→ What needs to be done
Read each of the lines below and tally those with "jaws"; the tally is the whole answer.

→ Materials provided
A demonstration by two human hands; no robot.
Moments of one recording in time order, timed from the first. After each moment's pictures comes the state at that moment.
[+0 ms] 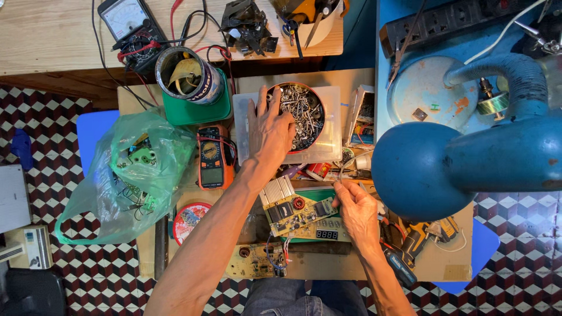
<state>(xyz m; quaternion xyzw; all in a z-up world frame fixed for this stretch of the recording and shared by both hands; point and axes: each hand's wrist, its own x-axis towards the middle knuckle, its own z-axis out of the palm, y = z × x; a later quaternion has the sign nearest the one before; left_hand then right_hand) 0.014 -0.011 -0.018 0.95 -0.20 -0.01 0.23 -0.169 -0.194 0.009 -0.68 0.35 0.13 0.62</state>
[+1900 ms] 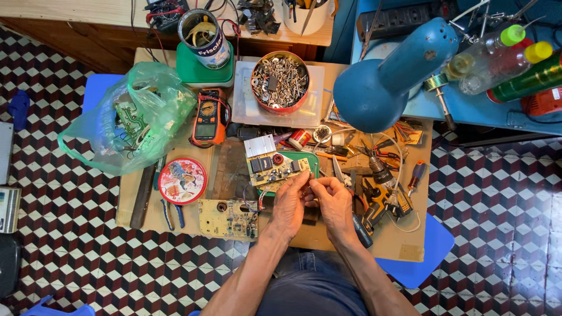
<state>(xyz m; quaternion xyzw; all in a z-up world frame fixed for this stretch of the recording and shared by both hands) -0.267 -0.092 0.001 0.26 0.26 -0.20 0.91 -0.270 -0.205 0.047 -0.57 0.29 0.12 0.76</state>
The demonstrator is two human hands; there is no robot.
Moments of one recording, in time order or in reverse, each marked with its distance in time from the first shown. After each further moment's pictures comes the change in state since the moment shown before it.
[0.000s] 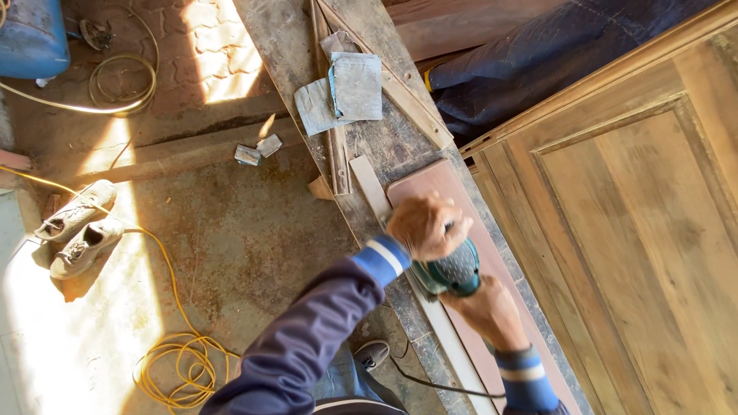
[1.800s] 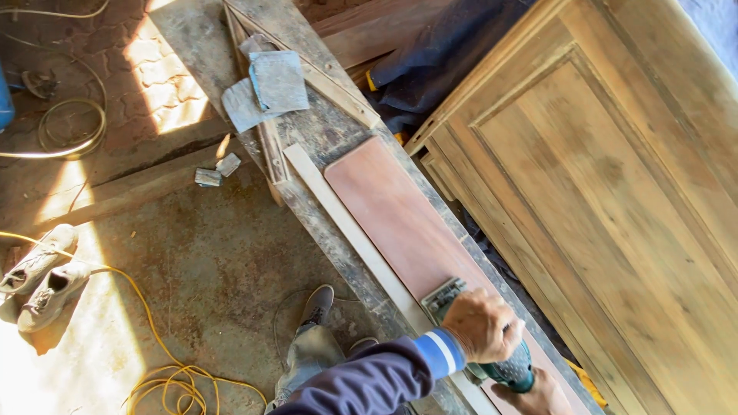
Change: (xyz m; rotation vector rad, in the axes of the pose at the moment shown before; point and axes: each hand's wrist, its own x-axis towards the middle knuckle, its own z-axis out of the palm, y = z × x) left_hand -0.088 0.237 0.150 -0.150 -0.206 0.021; right_hand -0.128 0.350 0.061 0.083 -0.036 0.228
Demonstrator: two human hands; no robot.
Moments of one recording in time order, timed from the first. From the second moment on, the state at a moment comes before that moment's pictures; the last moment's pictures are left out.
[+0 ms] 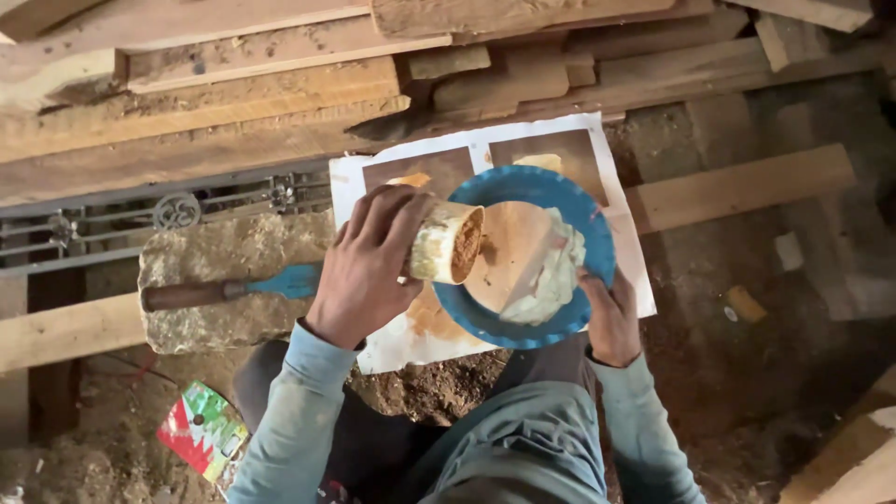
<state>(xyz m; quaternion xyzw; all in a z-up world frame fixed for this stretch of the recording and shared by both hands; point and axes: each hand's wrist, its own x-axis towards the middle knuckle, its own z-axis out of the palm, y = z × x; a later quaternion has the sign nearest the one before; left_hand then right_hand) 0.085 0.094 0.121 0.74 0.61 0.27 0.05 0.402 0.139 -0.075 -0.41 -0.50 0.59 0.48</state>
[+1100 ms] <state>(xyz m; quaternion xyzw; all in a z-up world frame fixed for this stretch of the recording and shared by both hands) 0.119 0.113 0.110 0.80 0.57 0.07 -0.14 0.354 0.124 -0.013 -0.43 -0.53 0.56 0.47</state>
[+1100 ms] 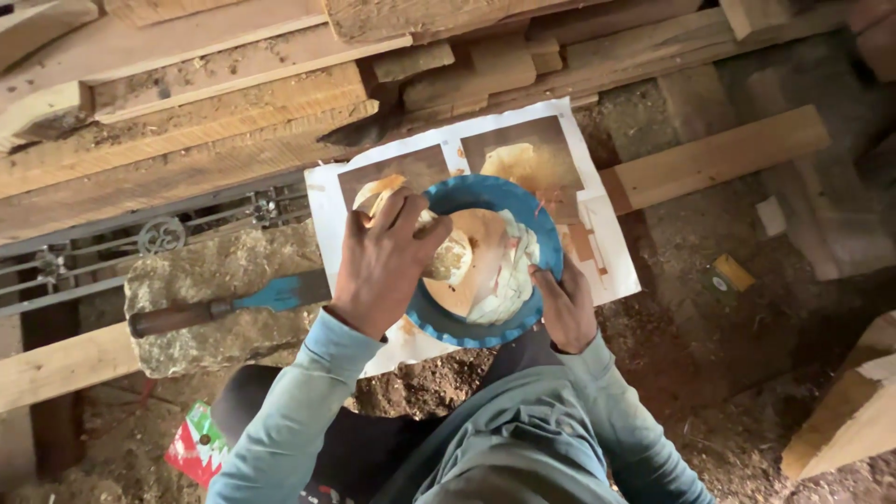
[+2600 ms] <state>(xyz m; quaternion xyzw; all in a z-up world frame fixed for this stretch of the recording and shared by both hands) 0.043 0.001 0.022 0.41 0.64 0.62 0.20 0.392 0.166 -0.064 -0.52 -0.44 0.54 0.49</state>
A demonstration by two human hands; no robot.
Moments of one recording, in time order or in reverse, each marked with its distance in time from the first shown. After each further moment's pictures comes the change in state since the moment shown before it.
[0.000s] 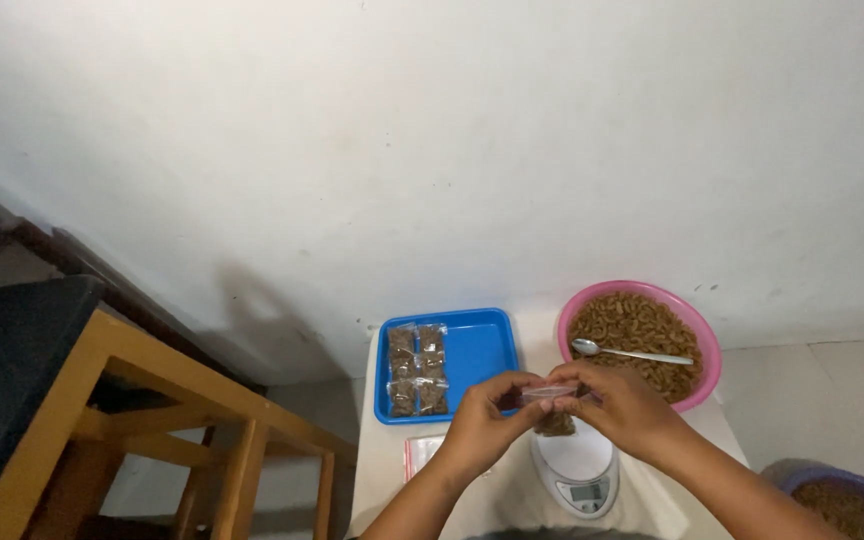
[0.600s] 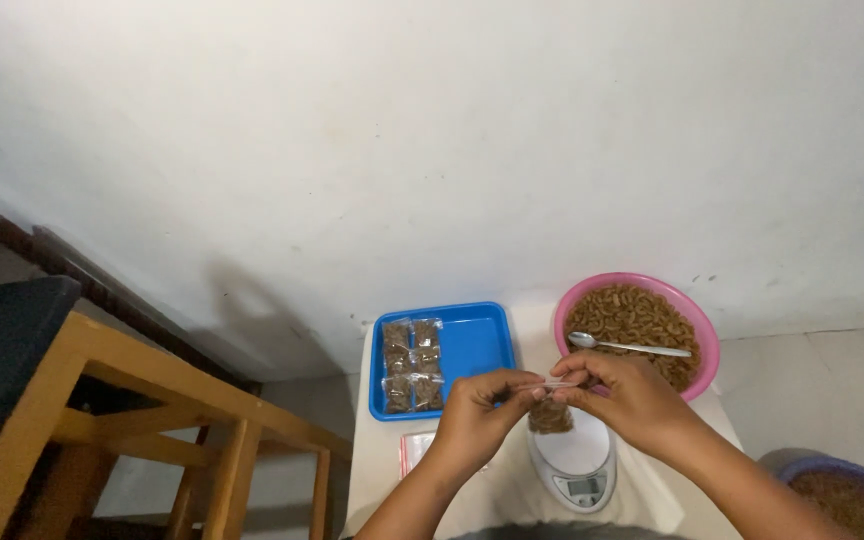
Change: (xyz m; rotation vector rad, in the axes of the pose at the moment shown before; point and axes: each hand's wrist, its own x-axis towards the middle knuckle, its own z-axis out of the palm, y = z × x) left_hand 0.000 0.011 0.000 0.050 0.058 0.083; right_hand -0.009 -0.020 -0.014 0.101 0.050 0.169
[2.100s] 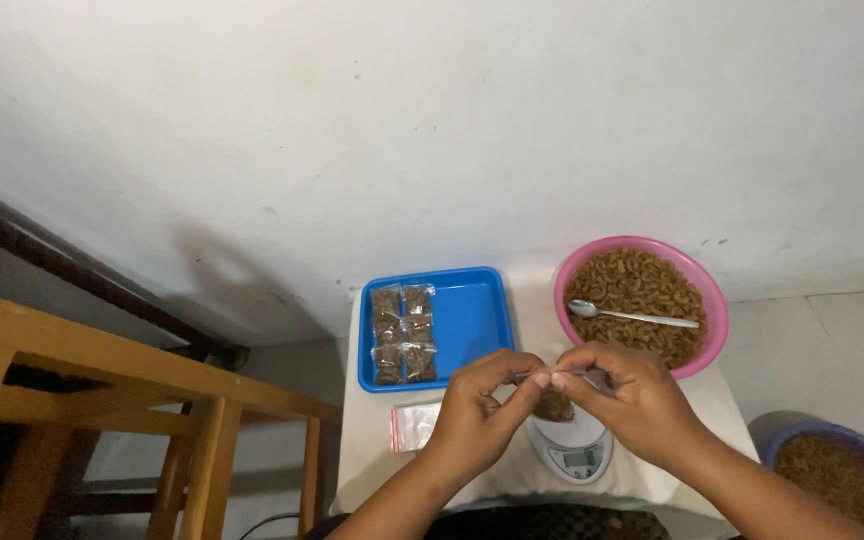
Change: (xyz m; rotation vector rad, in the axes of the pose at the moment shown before) left_hand -0.012 0.008 0.003 0.066 0.007 0.248; right_hand -0.012 0.012 0.019 0.119 0.125 -0.231
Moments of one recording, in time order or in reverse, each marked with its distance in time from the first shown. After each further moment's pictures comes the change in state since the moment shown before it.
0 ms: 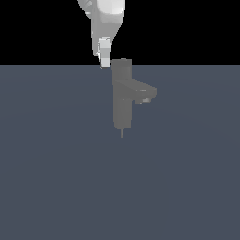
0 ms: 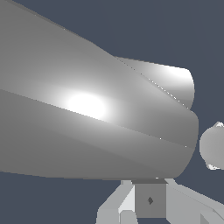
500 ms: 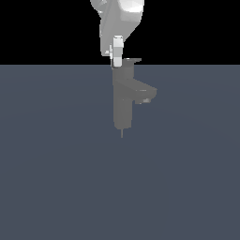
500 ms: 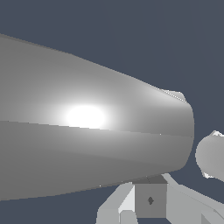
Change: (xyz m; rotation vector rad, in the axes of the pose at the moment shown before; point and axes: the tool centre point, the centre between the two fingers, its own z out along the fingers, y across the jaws) arm 0.025 0.008 0.000 -0.007 0.003 -0.024
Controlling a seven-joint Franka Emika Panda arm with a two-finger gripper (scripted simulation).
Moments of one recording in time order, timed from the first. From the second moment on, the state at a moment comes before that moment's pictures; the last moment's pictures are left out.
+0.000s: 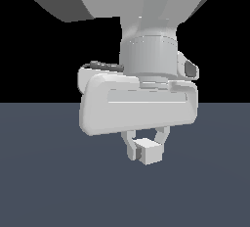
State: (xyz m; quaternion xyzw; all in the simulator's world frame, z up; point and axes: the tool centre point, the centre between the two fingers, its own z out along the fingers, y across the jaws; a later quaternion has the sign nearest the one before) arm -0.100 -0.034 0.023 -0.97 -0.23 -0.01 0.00
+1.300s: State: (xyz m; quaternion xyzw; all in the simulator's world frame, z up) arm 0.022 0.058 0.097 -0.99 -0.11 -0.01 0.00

→ Result for this task
2